Ya en su etapa de juventud, mostró una inclinación a valorar el carácter existencial de los hechos, empezando por la realidad del propio yo. Se ha observado que la experiencia de la muerte de su hijo debió de contribuir mucho a que sintiese ese fondo sustancial del propio ser como una desesperada pero inapagable sed de supervivencia personal más allá de la muerte. Lo “escandaloso” de este giro estaba en que revestía nada menos que la forma de una vehemente reinserción en el cristianismo. Sin embargo, no se trataba de una vuelta a la sencilla fe de una niñez, sino de una actitud igualmente alejada del simplismo de los racionalistas ateos como del simbolismo de los católicos romanos, que juzgan demostrables las bases de la fe.
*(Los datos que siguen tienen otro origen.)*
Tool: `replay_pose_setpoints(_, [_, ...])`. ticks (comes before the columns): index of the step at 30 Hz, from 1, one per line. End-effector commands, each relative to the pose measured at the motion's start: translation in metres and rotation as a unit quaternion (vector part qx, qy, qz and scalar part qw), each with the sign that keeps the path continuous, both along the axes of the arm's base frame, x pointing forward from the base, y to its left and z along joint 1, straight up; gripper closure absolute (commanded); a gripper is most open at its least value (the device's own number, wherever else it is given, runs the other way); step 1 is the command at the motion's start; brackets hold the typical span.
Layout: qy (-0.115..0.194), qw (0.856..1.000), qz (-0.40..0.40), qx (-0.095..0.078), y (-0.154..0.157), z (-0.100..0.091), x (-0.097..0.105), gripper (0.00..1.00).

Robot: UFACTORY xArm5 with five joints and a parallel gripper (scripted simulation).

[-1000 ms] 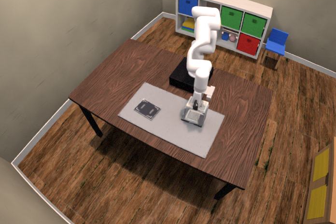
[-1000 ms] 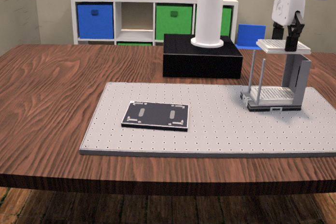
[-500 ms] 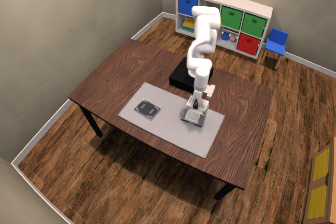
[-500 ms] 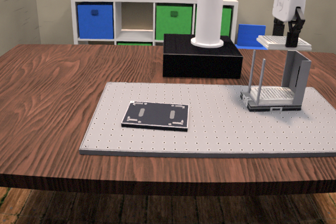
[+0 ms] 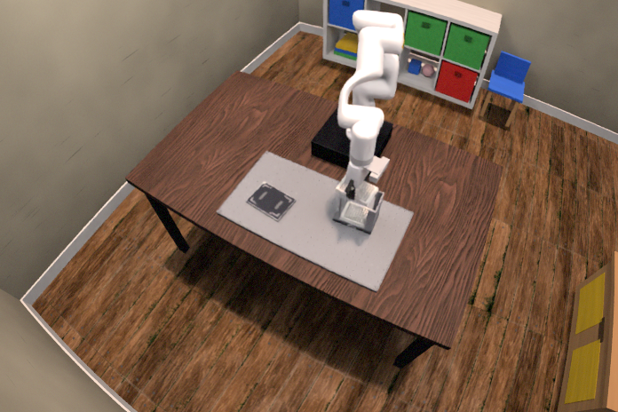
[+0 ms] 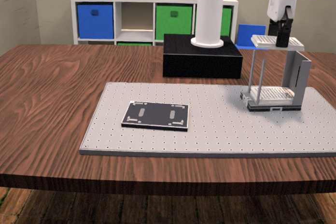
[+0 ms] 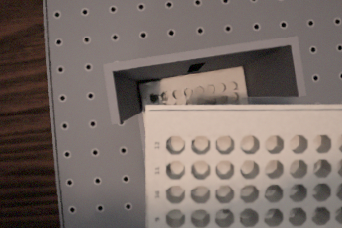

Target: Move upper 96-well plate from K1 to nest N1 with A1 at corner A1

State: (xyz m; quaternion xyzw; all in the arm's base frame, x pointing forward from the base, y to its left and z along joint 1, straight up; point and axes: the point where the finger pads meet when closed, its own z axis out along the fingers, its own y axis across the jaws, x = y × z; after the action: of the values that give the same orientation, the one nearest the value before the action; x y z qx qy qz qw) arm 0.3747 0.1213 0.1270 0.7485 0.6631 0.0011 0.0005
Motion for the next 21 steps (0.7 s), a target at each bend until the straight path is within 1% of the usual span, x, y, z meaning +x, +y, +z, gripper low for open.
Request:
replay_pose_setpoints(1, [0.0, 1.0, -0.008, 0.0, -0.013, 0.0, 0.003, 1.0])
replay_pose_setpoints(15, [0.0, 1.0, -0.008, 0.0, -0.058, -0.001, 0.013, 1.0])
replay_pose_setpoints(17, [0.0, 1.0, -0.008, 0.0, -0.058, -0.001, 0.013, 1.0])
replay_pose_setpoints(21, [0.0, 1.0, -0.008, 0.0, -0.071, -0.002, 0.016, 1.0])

Una fe que contra toda racionalidad, se afirma como un grito incontenible, como un vibrante “resucitemos a Dios”, contrapuesto al nihilista “Dios ha muerto”. Esta nueva y definitiva postura, que asoma en sus dos primeras obras importantes En torno al casticismo (1895) y Paz en la guerra (1897), estalla en varios artículos del año 1900 y luego va enriqueciéndose a través de la novela Amor y pedagogía (1902) y de una serie de ensayos que culmina con Mi religión (1907) y con el extenso Del sentimiento trágico de la vida (1912) su obra cumbre.
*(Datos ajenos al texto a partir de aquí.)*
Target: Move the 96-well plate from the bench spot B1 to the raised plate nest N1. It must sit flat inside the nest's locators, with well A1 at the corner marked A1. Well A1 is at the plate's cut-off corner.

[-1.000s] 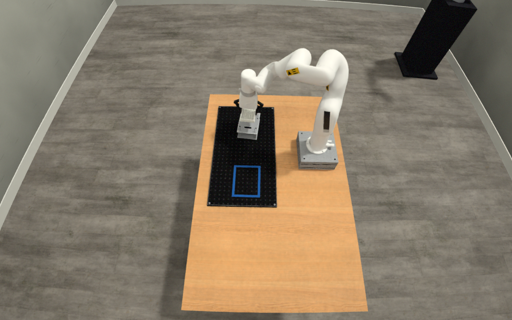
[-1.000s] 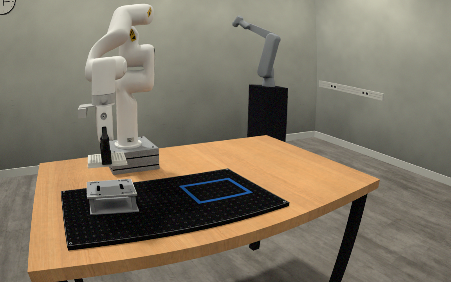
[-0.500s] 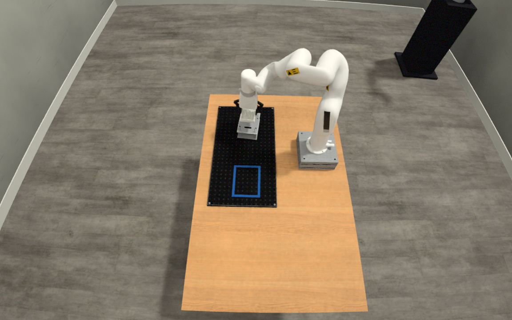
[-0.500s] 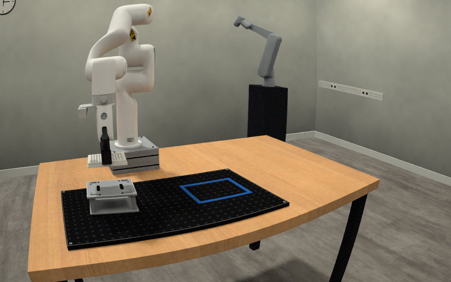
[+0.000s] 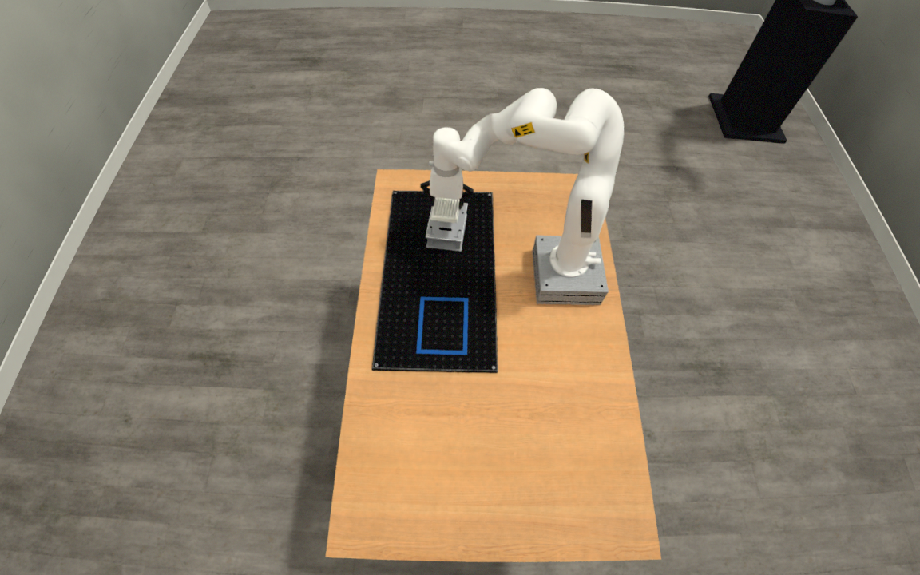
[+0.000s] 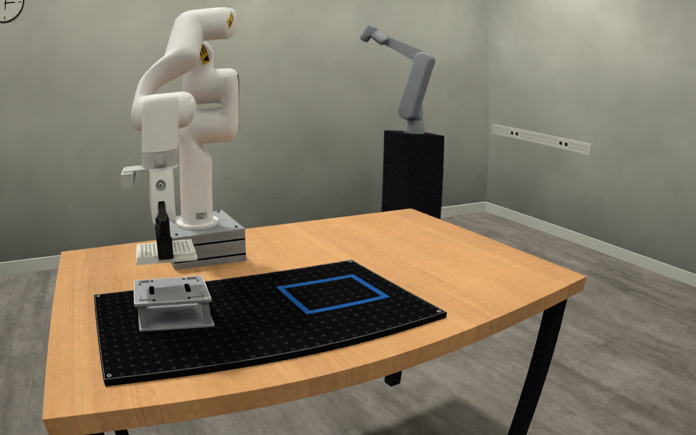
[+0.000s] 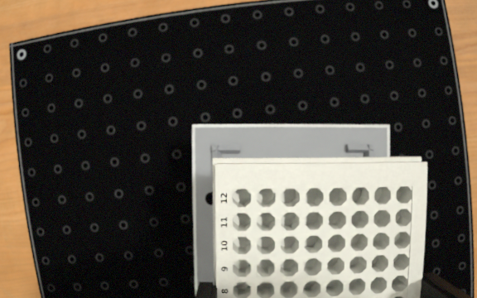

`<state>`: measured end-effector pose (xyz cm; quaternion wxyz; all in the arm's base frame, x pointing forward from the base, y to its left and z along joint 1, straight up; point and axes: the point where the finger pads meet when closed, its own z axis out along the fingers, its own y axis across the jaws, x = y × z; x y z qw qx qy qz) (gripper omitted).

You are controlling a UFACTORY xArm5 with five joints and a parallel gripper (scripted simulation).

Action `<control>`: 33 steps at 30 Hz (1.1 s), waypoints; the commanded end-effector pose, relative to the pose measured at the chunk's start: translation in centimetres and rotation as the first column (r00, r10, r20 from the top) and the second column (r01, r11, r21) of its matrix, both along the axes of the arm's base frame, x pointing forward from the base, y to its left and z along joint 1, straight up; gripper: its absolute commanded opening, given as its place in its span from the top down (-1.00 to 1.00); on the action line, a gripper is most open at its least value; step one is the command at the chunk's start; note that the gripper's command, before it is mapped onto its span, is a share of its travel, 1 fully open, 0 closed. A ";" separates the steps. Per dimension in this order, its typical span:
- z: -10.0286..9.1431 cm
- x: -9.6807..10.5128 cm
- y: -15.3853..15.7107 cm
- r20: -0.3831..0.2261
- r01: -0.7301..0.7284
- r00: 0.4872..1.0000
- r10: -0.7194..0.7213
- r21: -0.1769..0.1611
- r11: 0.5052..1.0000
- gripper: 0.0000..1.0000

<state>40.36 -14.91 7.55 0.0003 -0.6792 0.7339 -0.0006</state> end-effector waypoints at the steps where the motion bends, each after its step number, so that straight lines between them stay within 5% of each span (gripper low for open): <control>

El gran motivo unamuniano del conflicto interior entre la razón negadora y la fe, entendida como una apasionada “hambre de inmortalidad” y no como una fría creencia intelectual, se combina con la aceptación religiosa, de Cristo, no tanto para redimirnos del pecado cuanto para asegurarnos una supervivencia personal, anímica y corpórea, como “hombres de carne y hueso” que somos y queremos seguir siendo.
Esa temática fundamental reaparece una y otra vez en los escritos posteriores, pero ya con muy pocos desarrollos, incluso La agonía del cristianismo (1924) no es más que una versión más breve y concreta del contenido de aquella obra capital. Sin embargo, estará aún presente en sus obras poéticas, Rosario de sonetos líricos (1912), El Cristo de Velázquez (1920) y Rimas de dentro (1923) así como también hábilmente engarzada con el otro gran tema unamuniano de la difícil convivencia y comunicación entre las personas, en sus dramas Soledad (1921) y El otro (1926) y en sus novelas Abel Sánchez (1917), La Tía Tula (1921) y San Manuel Bueno Mártir (1933).
Buen conocedor de la lengua, acuñó en todos estos géneros un estilo personal inconfundible, extraordinariamente eficaz a causa de su misma desnudez y a veces incluso agresivo e irritante, como cuando pretendió despertar a los españoles de su “modorra espiritual”. Éste es el tomo con que se dirige tanto a quienes querían renunciar al pasado histórico como a quienes se aferraban a él. También en éste su actitud resultaba paradójica, al esforzarse por rescatar de unos y de otros el “fondo intrahistórico del pueblo español”, la verdadera y valiosa esencia de España, que ve encarnada en la figura de Don Quijote, que, según él, debería “españolizar” a la escéptica Europa con su profundo sentido trágico de la existencia (Vida de Don Quijote y Sancho, 1905). Del resto de la obra de Unamuno cabe destacar: los ensayos De la enseñanza superior en España (1899), Soliloquios y conversaciones (1911), Contra esto y aquello (1912), Andanzas y visiones españolas (1912); las novelas, Nada menos que todo un hombre (1916), Tres novelas ejemplares y un prólogo (1920); la obra poética recogida en Poesías (1907), Teresa (1924), Romancero del destierro (1928) y en dos volúmenes póstumos: Cancionero (1953) y 60 poemas inéditos (1958); las obras teatrales La esfinge (estrenada en 1898), Fedra (1921), Medea (estrenada en 1933). Sus Obras Completas acabaron de publicarse en 1962, aunque continúan apareciendo manuscritos inéditos.